There were painful incidents, however. Jane Bolin was refused a haircut at a local salon on racial grounds, and the elder Gaius was assaulted by an Eastman College student for taking a seat on a crowded trolley. Gaius had the student arrested and, when he was released on bail, had him jailed again a week later. It was an unusual move, according to a local paper, accomplished “under the legal rule that permits the plaintiff in a tort action for injuries to have the defendant kept within the jail limits or give bail in lieu of such detention.” The episode exemplified both the dignified self-possession that Gaius’ grandson Lionel recalls and a matter-of-fact willingness to use legal force to push back hard against poor treatment.
Lionel Bolin recalls his father and grandfather talking about towns they’d have to avoid on their rounds in the Justice Courts of smaller villages surrounding Poughkeepsie. The Ku Klux Klan was active in the Hudson Valley, though the Bolins’ attitude toward the local organization, at least, seems to have been one of bemusement. In a 1978 interview, Gaius Jr., also a lawyer, who shared offices with his father, describes a Klan gathering behind a local church as “more or less a joke.”

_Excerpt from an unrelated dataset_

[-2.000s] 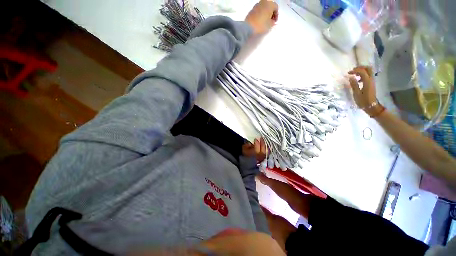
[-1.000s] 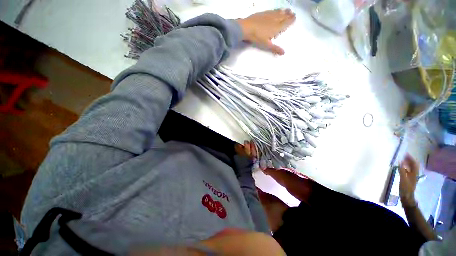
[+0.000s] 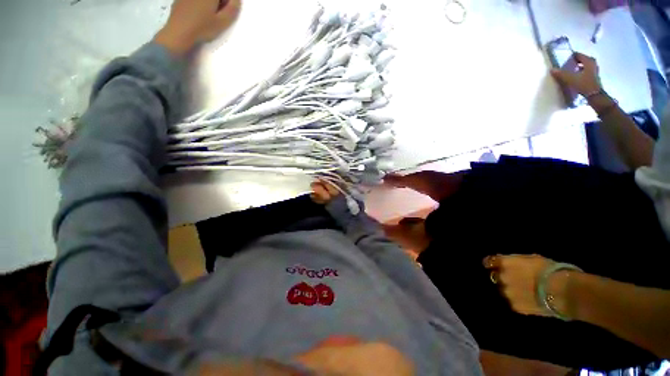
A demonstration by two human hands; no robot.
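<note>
A thick bundle of white cables [image 3: 257, 121] lies across the white tabletop, with its plugs [image 3: 360, 95] fanned out to the right. Its dark multicoloured wire ends [image 3: 57, 141] show beyond my left sleeve, which covers part of the bundle. My left hand [image 3: 197, 23] is at the top edge, above the bundle and partly cut off, with its fingers bent; whether it holds anything is unclear. My right hand [image 3: 323, 192] is small, with curled fingers at the bundle's near edge beside hanging plug ends; its grip is unclear.
A thin loop [image 3: 455, 10] lies on the white tabletop [image 3: 470, 88]. Another person in black is close at right. A hand [image 3: 584, 75] touches a dark flat device [image 3: 562, 55]. A braceleted hand [image 3: 518, 283] is nearer. Clear film [image 3: 55, 70] lies at left.
The view has swung right, so the bundle and loop sit further left. My left hand has gone from spread flat to bent fingers. Another person's hand is now at the flat device.
</note>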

Although he never sought conflict, Bolin was deeply protective of his family and addressed racism wherever he found it. When the president of Vassar quipped about a “darkie” in an assembly at Bolin’s daughter Anna’s school, Bolin sent a strongly worded letter to him and to the school’s principal. He objected to the discriminatory practices of the local YMCA and set straight a Wellesley guidance counselor who discouraged his daughter Jane from pursuing law.
Yet Bolin was a man of his era; when he learned of Jane’s intention to become a lawyer, he objected, suggesting that such a vocation was too “dirty” for a woman. He later voiced a similar protest at the idea of her becoming a judge. In both cases, however, when he saw that she was decided, he threw his moral and financial support behind her. She went on to become the country’s first black female judge. A photograph of Jane being sworn in as a Domestic Relations Court judge by New York City Mayor Fiorello La Guardia in 1939 hung on Bolin’s office wall near a portrait of the Class of 1889.

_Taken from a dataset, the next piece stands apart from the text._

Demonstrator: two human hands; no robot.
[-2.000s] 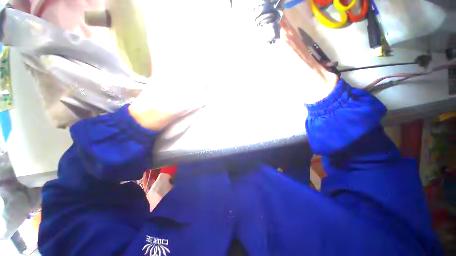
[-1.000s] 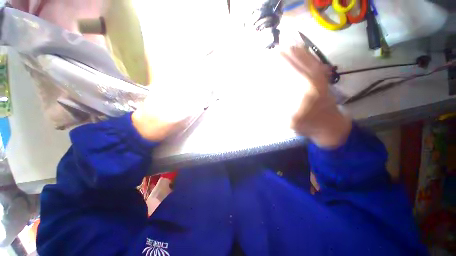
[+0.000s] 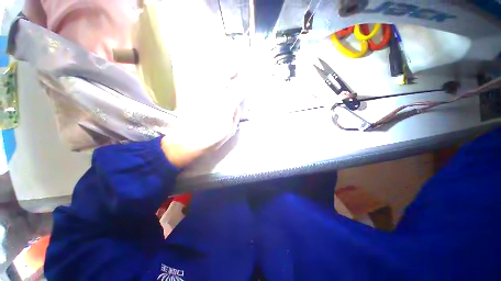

In a 1939 letter to his class, Bolin wrote: “As for myself, I have been a small-town practitioner of the law here in Poughkeepsie and have enjoyed it. We have a fine bar and fine judges and for me the practice of the law in this county and adjoining counties has been a pleasure, and barring the deep sorrows which come to us all, I have had a pleasant life.” As he seems to have understood it, his life was unremarkable. For those who followed in his footsteps, however, it had profound significance.
“It was always a pillar of strength for me to know that my family had been at Williams and knocked down walls,” Hobby says. “There is a narrative about African-Americans in the U.S. that doesn’t talk about five generations of a college-educated family, but it’s important. It changes the tool kit and the voices at the table.”
As a child, Lionel Bolin recalls spending weekend afternoons at his grandfather’s house on Grand Avenue in Poughkeepsie. They listened to the radio together— operas, Gaius’ favorite, on Saturdays and symphonies on Sundays.
Lionel remembers his grandfather sinking into his chair in a kind of reverie, ash glowing at the tip of a White Owl cigar—thinking, perhaps, of revels at No. 3 South College or other cherished episodes from a life that defied expectations.